D’un autre côté, d’autres associations régionales culturelles sont en crise mais pour une autre raison : le retrait de la Région de leur financement alors même que notre institution a pu en être à l’origine il y a 15 ou 20 ans. Là, ce n’est pas les bénévoles qu’il faudrait incriminer mais la région elle-même qui devrait être mise à l’index pour non assistance à emplois en danger. Des questions sont à ce poser là aussi et prendre du recul : est-ce qu’une association soutenue par la Région doit devenir son satellite et donc son « vassal » ? Si la région veut porter une politique, qu’elle le fasse elle-même dans ce cas ! Je mets en garde contre l’instrumentalisation du monde associatif et je vous invite à vous interroger sur le lien collectivité/association. Ce travail est a mener avec les têtes de réseau, la CPCA et la CRESS par exemple. Pour notre part, nous pensons que nous devons donner des signes forts de réaffirmation du soutien à la vie associative, libre de son projet et de sa gouvernance. Le projet de loi du Ministre à l’ESS, Benoît Hamon, nous apporte quelques réponses comme une définition précise du régime de la subvention qui n’existait que par une circulaire pour réaffirmer la contribution des associations à l’intérêt général et au bien commun, et pour renforcer la légitimité de la subvention par rapport aux appels d’offres.
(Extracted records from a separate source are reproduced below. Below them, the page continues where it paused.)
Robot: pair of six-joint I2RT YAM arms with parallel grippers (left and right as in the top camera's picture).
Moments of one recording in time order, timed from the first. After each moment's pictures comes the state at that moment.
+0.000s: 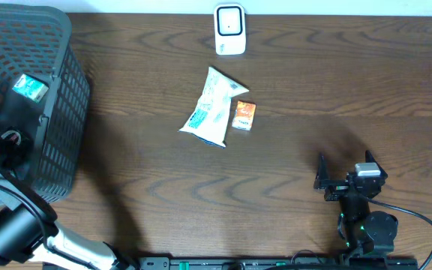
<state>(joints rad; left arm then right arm) 0.81 1.90 1.26 -0.63 -0.35 0.09 0.00 0.02 0.01 -0.07 -0.04 -0.03</state>
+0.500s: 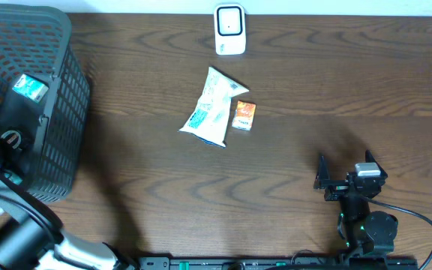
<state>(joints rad) 0.80 1.80 1.24 -0.63 -0.24 0.00 0.00 0.02 0.01 -0.07 -0.04 -0.03</state>
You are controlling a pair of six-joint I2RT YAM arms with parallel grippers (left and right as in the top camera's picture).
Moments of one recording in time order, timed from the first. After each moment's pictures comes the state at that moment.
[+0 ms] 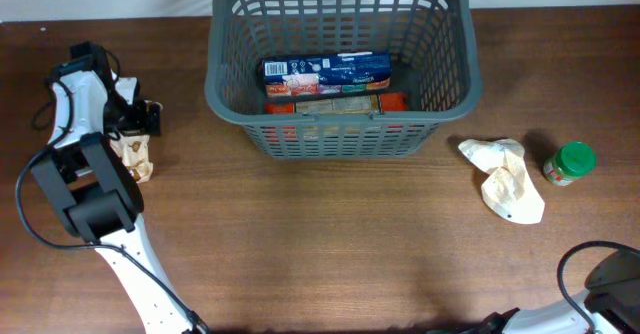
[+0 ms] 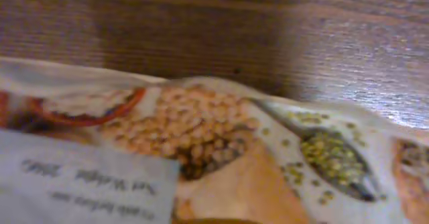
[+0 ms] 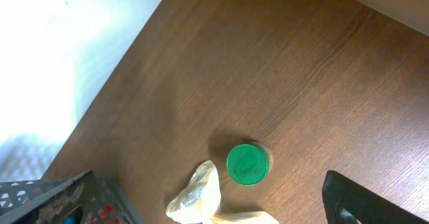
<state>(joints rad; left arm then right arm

Enfin, comme tous les ans à la même époque je vais vous poser ma question, toujours la même. A chaque fois j’ai une réponse positive et pourtant… rien ne se fait. Peut être que cette année cela changera…
Je souhaite que le conseil culturel de Bretagne puisse venir présenter en session ses travaux annuels et son mode de fonctionnement. Nous finançons et animons, par des membres du service culture, cette chambre qui se réunit ici avant chaque session et qui nous donne critiques, vœux et regards acérés sur nos dossier. Pourtant, il n’y a jamais eu de présentation formelle ici, en session plénière, et ce, depuis les 5 années qu’elle est installée. Je vous remercie par avance de votre engagement.
Pour conclure, mais vous le savez peut-être, un avant projet de loi secoue les associations culturelles bretonnes notamment celles dédiées au spectacle vivant. Le Ministère de la Culture et le Ministère du Travail souhaitent, en effet, interdire le bénévolat à travers « les groupements d’amateurs de spectacles vivants en fonction de leur fréquence et de leur importance ». Dans tous les cercles et festivals qui existent partout dans la région, il y a des amateurs. Le texte était exactement le même (mots pour mots) que celui présenté en 2006, sous l’ère de Christine Albanel. A l’époque, il avait provoqué une levée de boucliers et des manifestations importantes (15 000 personnes à Nantes). En 2008, sous la pression, il a été retiré et voilà que 5 ans après on nous ressort la même loi ! Cela veut dire qu’il faudra verser un salaire à tous, c’est impossible car nos associations n’enont pas les moyens. Comme dit Bob Hasle, « être amateur c’est aussi le reflet d’une envie, j‘ai déjà un travail, si je fais ça, c’est pour mon plaisir, je ne le fais pas pour gagner de l’argent, on devient professionnel plus tard, en ayant été amateur, si on est doué, si cela marche. »
Je souhaiterai que les services de la Région et vous, élus de l’exécutif puissiez bloquer ce projet de loi par vos entrées parlementaires qui mettrait en péril toute l’architecture de la culture populaire en Bretagne.